::: Data

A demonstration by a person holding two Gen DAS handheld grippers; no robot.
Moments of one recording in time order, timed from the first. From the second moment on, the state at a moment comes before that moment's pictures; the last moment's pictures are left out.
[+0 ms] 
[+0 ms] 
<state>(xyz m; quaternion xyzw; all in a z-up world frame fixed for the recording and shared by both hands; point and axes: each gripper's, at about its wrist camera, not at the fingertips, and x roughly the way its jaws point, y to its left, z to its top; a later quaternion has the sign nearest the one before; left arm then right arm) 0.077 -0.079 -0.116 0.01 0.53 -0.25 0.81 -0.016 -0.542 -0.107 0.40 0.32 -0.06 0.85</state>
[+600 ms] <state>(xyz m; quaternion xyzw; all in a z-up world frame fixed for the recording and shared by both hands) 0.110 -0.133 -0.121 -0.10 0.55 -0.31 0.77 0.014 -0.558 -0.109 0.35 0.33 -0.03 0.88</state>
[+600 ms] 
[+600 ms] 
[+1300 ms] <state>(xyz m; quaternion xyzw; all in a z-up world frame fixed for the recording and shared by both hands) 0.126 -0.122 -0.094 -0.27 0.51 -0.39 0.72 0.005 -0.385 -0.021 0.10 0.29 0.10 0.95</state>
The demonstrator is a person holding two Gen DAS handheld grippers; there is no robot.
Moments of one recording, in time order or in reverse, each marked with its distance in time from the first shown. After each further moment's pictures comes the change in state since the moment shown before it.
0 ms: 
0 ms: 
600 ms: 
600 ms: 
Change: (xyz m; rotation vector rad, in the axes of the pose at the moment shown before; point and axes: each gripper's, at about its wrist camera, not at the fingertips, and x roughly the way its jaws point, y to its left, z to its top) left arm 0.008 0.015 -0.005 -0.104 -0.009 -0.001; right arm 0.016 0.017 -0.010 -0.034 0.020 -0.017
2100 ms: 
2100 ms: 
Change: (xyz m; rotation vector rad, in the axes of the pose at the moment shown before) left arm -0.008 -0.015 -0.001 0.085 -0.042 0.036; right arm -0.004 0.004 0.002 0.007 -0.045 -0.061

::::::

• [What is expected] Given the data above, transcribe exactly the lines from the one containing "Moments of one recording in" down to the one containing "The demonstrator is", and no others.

• [Exercise result]
Moments of one recording in time order, timed from the first. From the second moment on, the state at a moment comes before that moment's pictures; the last moment's pictures are left out.
[+0 ms] 
[+0 ms] 
<state>(xyz m; quaternion xyzw; all in a z-up world frame fixed for the recording and shared by both hands; point and axes: each gripper's, at about its wrist camera, not at the fingertips, and x roughly the way its jaws point, y to its left, z to its top; a later quaternion has the sign nearest the one before; left arm then right arm) 0.077 -0.079 -0.116 0.01 0.53 -0.25 0.81 -0.016 -0.542 -0.107 0.40 0.32 -0.06 0.85</state>
[+600 ms] <state>(xyz m; quaternion xyzw; all in a z-up world frame fixed for the recording and shared by both hands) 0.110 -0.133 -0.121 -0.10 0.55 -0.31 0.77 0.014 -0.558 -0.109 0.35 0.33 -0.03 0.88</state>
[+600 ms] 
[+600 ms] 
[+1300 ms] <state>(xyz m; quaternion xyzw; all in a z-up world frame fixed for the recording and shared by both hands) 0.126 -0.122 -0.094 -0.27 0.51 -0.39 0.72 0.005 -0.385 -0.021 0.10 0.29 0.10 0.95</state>
The demonstrator is a person holding two Gen DAS handheld grippers; there is no robot.

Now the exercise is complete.